Губы Чу Ваньнина побелели до мертвенной синевы. Стоя под проливным дождем, он смотрел на зверски порубленного его божественным оружием живого мертвеца.

Мертвец тоже смотрел на него черными глазами, в которых стояли кровавые слезы.

Сознание Тасянь-Цзюня было затуманено: в нем воспоминания сражались с воспоминаниями, душа сражалась с душой и, возможно потому, что это было слишком больно, он невольно прикрывал половину лица той рукой, в которой не было меча.

Смешиваясь с дождем, черно-красная кровь просачивалась между пальцев и стекала вниз.

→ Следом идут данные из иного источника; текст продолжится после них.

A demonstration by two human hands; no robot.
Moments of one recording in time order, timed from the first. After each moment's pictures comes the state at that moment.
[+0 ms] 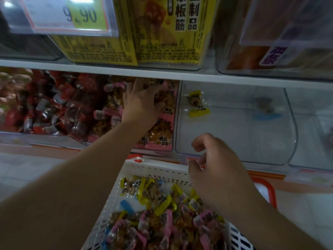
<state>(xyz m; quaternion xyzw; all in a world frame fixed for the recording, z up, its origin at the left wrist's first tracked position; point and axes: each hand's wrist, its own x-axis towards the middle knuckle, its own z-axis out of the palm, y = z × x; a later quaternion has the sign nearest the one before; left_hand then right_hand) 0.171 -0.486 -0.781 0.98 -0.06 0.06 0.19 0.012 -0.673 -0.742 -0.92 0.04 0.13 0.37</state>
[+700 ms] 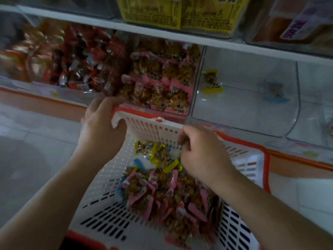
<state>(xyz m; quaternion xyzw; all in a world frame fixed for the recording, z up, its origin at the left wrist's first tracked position) -0.010 -0.392 -0.729 0.95 0.14 0.01 0.29 -0.027 -0.629 -0.735 -0.94 -0.08 0.13 0.32</state>
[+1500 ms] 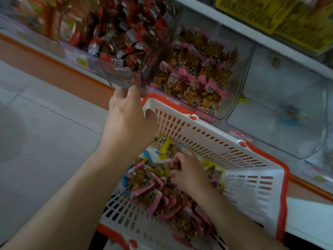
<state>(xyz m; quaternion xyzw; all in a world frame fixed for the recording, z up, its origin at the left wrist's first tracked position) -0.037 -0.362 -0.725 0.91 0.21 -0.01 0.35 -0.065 -0.557 -0.857 -0.94 -0.07 0.28 0.18</state>
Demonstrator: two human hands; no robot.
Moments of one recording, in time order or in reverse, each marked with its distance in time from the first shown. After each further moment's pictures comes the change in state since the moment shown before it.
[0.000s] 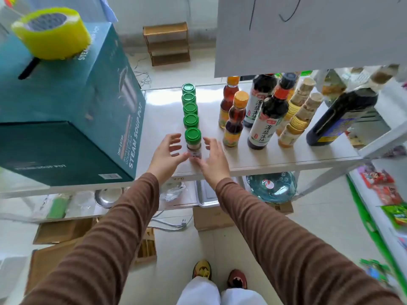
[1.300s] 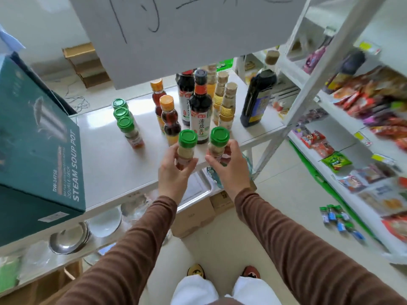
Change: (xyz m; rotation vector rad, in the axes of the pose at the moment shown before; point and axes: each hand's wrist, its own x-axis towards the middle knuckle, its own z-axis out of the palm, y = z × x) left_hand -0.035 0.022 0.128 0.048 0.002 0.393; right_hand -0.085 0.042 -0.134 0.070 0.466 0.088
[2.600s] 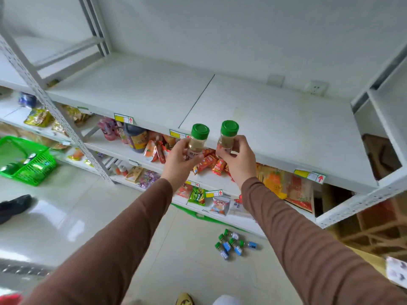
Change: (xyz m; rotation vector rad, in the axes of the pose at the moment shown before) left_hand 0.095 0.394 0.742 -0.328 -1.015 0.210; right_hand 0.221 0.294 -0.689 -0.116 0.828 0.337
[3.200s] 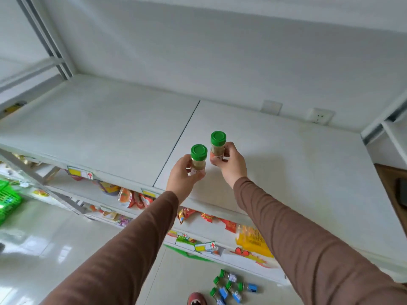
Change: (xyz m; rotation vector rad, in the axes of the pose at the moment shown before) left_hand 0.227 -0.027 0.068 0.091 -0.040 -0.074; right_hand 0.249 0.064 0.046 -0.088 -0.049 0.101
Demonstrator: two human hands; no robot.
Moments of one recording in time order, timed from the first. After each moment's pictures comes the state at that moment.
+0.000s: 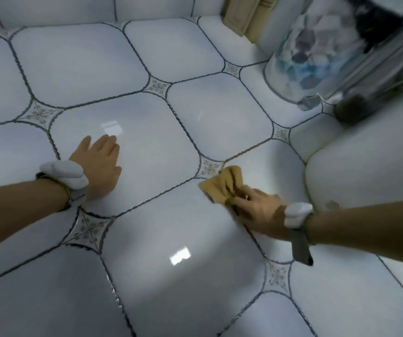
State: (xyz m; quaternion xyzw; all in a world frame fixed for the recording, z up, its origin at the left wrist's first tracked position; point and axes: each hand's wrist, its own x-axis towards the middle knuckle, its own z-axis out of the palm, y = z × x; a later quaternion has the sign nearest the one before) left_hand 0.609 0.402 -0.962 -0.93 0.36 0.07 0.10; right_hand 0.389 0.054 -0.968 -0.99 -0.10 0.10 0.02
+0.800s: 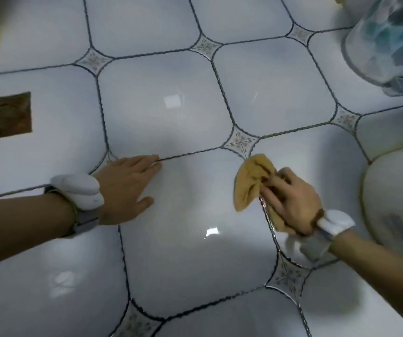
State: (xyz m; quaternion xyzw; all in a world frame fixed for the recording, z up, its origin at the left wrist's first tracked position) left_hand 0.475 0.412 -0.960 -0.91 0.35 0.22 0.06; right_hand 0.386 0.029 -1.009 -0.98 -0.13 -0.08 0.11
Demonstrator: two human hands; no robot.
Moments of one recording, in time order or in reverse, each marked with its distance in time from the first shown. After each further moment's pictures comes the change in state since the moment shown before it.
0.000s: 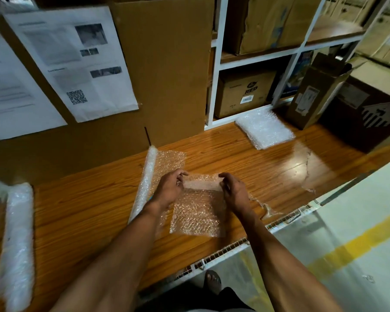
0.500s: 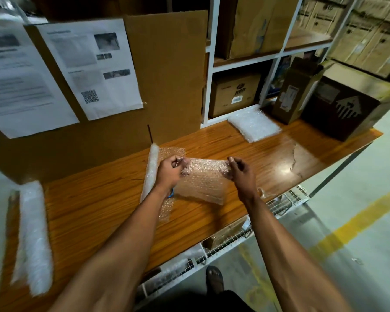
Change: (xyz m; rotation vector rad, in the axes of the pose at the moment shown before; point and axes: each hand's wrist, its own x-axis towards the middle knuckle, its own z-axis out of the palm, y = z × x) left_hand -0.053 0.041 -0.028 -0.498 0.116 0.016; right_hand -0.047 -0.076 -0.033 0.786 0.218 0.258
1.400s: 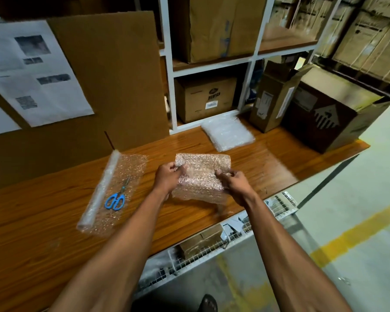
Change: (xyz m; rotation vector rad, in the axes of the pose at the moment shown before) left_hand 0.038 0.019 0.193 0.105 0.089 -0.236; right_hand 0.097 -0.025 -0.177 -0.099 -0.263 0.372
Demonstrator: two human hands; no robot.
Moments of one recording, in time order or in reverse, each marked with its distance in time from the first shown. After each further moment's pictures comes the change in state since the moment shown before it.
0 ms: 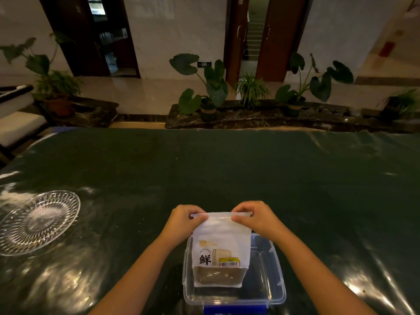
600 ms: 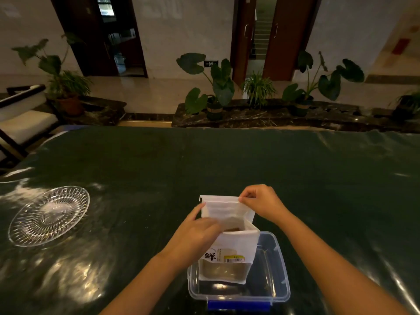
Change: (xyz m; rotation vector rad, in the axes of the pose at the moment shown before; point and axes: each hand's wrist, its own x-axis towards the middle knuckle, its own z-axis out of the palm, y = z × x) left_hand -0.047 0.012 0.007 0.793 0.042 0.792; right_hand 0.025 -0.017 -0.013 -0.260 0.070 -0.015
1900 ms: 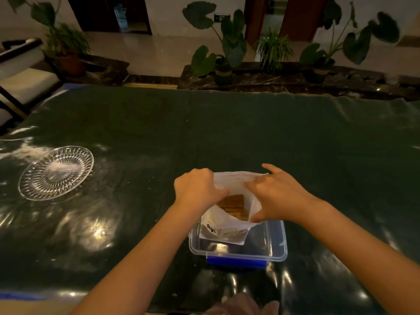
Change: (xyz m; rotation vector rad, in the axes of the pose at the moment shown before) left_hand 0.048 0.017 -0.017 -0.028 -0.385 -0.936; right_hand -0.063 -0.004 -0.006 -0.904 -0.239 -0.518
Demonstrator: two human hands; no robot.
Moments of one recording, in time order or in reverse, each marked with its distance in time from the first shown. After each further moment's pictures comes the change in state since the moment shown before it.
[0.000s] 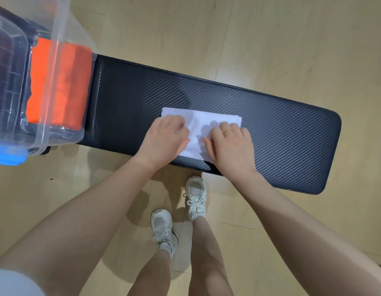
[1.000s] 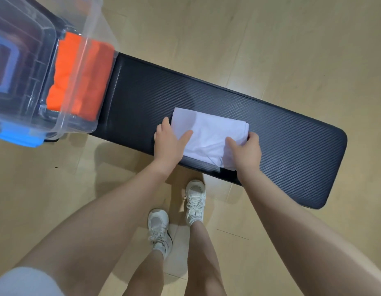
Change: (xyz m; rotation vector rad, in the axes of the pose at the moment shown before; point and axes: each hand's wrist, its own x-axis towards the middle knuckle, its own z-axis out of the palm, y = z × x) left_hand 0.001 0.025 -0.004 -0.844 -0.054 -1.130; right_hand 0.005 0.014 0.024 0.757 -0.364 1.101
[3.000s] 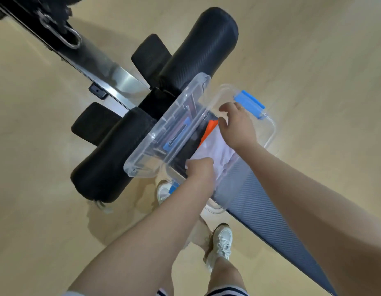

Его густые ресницы задрожали, когда с негодованием Тасянь-Цзюня и растерянностью образцового наставника Мо он спросил:

— Зачем ты так со мной?

Чу Ваньнин: — …

— Почему хочешь убить меня? — в глазах этого человека застыло отражение Чу Ваньнина. Постепенно растерянность на его лице сменилась беспомощностью и смирением. — Учитель, я снова сделал что-то не так? — пробормотал он.

— Нет…

— Я опять расстроил тебя?

Стоило Чу Ваньнину услышать этот голос, и мир перед его глазами разлетелся на куски и превратился в хаос.

В итоге осталась лишь одна мысль: «А Тасянь-Цзюнь ли это за завесой дождя? Нет… нет, это ведь Мо Жань!»

Неважно император Тасянь-Цзюнь или образцовый наставник Мо, потому что это все равно Мо Жань.

Истекающий кровью Мо Жань неверной походкой шел к нему. Он видел иссеченное кровавыми полосами мертвенно-белое лицо мертвеца и широко открытые глаза, в которых не было ничего, кроме безбрежной скорби.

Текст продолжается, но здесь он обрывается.